I was hoping side effects would be minimal.  It is daunting however, when the handout of possible side effects  is 4 plus pages.  Really.  Turns out nausea is the number one side effect for me right now despite all of the additional meds they give me to try and counteract it.  I’ve been having the dry heaves once or twice a day.  Not fun. I have anti-nausea meds I can take, but they make me sleepy and prevent me from driving and trying to get a few things done.  So, I’ve been making it work until later in the day when take them.

The last week or so before changing treatments was tough.  I’ve know for a month or more that I’d need to change treatments. The closer it got to May 1,  the harder it was.  I hate not knowing how I’m going to feel or react to a new treatment.  It messes with my business of living in a big way.   Anxiety and fear ran the show the week before my appointment date though I tried to reign it all in and stay focused in the present. I searched hard and kept missing the balance point of peace known as Now.  I fell on my face often, with some face plants lasting longer than others.  Anyway, I’ve started now and am figuring out how to live with this new one.  Because treatment is forever.

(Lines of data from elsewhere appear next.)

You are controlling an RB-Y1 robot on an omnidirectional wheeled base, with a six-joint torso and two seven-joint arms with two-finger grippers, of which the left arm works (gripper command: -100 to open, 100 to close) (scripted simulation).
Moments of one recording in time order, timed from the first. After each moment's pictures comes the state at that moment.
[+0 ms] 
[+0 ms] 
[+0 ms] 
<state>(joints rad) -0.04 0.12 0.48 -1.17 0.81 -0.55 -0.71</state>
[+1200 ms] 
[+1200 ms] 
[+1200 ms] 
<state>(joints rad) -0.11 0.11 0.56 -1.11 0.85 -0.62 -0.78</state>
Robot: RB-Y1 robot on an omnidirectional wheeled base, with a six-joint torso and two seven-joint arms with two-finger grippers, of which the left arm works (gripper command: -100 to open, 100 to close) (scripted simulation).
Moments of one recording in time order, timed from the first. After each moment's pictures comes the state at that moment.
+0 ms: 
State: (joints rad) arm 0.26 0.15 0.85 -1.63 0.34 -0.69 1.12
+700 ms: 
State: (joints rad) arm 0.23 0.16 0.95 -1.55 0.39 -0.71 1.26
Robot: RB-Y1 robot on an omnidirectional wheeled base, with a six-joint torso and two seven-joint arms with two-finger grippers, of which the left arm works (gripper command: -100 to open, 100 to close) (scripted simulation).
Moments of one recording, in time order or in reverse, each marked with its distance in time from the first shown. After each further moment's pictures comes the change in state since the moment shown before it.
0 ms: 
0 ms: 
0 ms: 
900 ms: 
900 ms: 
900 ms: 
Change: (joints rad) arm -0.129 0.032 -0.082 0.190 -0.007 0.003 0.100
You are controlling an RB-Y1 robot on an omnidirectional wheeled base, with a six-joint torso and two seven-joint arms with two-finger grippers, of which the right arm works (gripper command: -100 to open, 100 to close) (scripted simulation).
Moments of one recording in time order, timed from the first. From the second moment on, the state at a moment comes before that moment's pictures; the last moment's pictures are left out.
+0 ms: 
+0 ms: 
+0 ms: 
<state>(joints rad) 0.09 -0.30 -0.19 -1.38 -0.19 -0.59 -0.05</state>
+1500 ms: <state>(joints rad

I’m still amazed and frustrated with how many people there are who don’t understand that I will continually be in treatment for my terminal illness until I die.   Yes, I look pretty good ~ usually. I’m still going to the gym twice a week and still trying to walk and get out and about. But that’s just what I let you see. You don’t see the diarrhea, the constipation, the mouth sores, the hair thinning, the low blood counts and weakened immune system. The dry heaves in the bathroom, the bruises from low platelets and the never ending fatigue.  Honestly, the fatigue.  This past “easy” stretch of treatment enabled me to run maybe three errands at once. (Yea me!!)  What you wouldn’t  hear or see while I’m out is my mental dialogue  “Ok, you can do it. Don’t fall over, just 10 more minutes and you’ll make it home.”  4 pm has become the new pajama time.  Every time I do something out at night I regret it.  Why, why, why did I say yes?  Oh yea, because I do love you all and cherish you and want to be nocturnal, but dang, I’m a wuss.  On the other hand, THANK YOU for still asking me!  For not forgetting me, for after 6 years of this crap, still asking me what you can do to help.  I am so fortunate to have the people I have in my life.  I appreciate you!